Using the material below, copy every line where "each" appears.

● ● ● ● ●

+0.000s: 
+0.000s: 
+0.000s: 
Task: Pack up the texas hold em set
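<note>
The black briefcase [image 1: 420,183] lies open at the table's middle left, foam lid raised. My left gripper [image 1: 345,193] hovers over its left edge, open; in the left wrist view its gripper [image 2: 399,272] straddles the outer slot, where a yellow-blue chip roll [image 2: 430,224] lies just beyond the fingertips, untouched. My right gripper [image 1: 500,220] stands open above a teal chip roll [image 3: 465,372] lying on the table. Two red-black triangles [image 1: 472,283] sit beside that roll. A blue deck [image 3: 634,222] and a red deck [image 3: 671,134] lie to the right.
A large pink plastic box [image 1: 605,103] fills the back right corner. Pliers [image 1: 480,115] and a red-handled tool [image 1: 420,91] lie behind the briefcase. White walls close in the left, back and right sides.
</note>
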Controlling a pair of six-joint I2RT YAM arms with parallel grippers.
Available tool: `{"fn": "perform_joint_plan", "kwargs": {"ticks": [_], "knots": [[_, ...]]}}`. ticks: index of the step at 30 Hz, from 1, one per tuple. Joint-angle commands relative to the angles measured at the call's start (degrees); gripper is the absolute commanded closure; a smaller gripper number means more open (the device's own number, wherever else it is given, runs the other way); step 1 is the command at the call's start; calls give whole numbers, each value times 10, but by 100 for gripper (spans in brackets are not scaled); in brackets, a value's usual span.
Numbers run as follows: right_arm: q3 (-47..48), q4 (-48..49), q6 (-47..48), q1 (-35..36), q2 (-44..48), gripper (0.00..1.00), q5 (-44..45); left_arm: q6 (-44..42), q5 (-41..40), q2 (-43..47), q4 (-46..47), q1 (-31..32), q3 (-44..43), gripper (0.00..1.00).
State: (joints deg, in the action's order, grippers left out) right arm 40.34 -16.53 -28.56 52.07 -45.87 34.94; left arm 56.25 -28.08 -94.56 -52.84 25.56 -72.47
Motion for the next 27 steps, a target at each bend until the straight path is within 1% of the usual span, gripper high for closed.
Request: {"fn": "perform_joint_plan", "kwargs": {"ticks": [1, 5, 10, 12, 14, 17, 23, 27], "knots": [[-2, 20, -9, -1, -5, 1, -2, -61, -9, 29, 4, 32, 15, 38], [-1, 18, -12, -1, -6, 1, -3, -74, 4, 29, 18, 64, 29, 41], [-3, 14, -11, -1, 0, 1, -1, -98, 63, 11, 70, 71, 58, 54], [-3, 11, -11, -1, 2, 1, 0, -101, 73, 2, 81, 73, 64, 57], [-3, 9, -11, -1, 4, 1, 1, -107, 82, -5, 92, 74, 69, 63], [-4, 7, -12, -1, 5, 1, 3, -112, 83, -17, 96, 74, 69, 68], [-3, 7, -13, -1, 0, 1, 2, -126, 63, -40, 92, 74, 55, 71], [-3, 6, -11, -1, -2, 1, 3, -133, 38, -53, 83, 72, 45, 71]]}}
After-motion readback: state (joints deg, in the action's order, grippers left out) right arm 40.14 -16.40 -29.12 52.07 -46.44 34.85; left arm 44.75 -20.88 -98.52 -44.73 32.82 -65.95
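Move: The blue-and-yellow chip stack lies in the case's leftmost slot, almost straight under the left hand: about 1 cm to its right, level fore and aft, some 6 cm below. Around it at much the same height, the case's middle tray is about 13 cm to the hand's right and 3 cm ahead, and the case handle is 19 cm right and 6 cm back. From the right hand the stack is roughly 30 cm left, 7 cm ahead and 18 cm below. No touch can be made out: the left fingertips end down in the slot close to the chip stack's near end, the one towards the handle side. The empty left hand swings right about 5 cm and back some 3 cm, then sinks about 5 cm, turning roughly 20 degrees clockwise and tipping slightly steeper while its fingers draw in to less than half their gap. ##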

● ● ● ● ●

**RESPONSE BOX**
Available tool: `{"fn": "perform_joint_plan", "kwargs": {"ticks": [_], "knots": [[_, ...]]}}`. ticks: index of the step at 30 Hz, from 1, one per tuple. Joint-angle commands relative to the angles measured at the call's start (degrees); gripper is the absolute commanded closure; a smaller gripper number means more open (the device's own number, wherever else it is given, runs the other way); step 1 is the command at the call's start; calls give whole numbers, each value times 10, but by 100 for gripper (spans in brackets are not scaled); in brackets, a value's usual span.
Motion for the next 27 steps, a target at each bend until the straight path is within 1% of the usual span, gripper high for closed.

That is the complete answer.